* **Your assignment**
The reply should consist of the entire listing, word for word.
Given material Block Start
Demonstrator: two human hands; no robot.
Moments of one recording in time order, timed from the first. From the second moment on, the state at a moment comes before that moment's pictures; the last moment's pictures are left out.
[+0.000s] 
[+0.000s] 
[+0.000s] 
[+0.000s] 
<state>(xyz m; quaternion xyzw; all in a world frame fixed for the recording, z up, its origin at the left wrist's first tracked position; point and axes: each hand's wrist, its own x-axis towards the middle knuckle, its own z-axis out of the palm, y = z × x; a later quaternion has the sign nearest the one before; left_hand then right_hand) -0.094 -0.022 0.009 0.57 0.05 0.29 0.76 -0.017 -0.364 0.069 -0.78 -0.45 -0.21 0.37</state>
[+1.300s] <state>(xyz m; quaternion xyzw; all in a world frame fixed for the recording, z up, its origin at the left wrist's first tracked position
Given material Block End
* **Solution**
Demonstrator: two human hands; no robot.
Moments of one recording in time order, timed from the first. From the second moment on, the state at a moment comes before that moment's pictures; the last moment's pictures are left out.
[+0.000s] 
[+0.000s] 
[+0.000s] 
[+0.000s] 
<state>(xyz m; quaternion xyzw; all in a world frame fixed for the recording, z up, its origin at the left wrist's first tracked position; point and axes: each hand's wrist, its own x-axis towards the middle knuckle, its own z-axis out of the palm, y = z × x; a later quaternion has the sign nearest the one before; left_hand then right_hand) -0.094 -0.022 0.009 0.57 0.05 0.29 0.76 -0.017 -0.364 0.069 -0.78 -0.45 -0.21 0.37</state>
[+1.300s] <state>(xyz m; quaternion xyzw; all in a world frame fixed for the recording, z up, its origin at the left wrist's first tracked position

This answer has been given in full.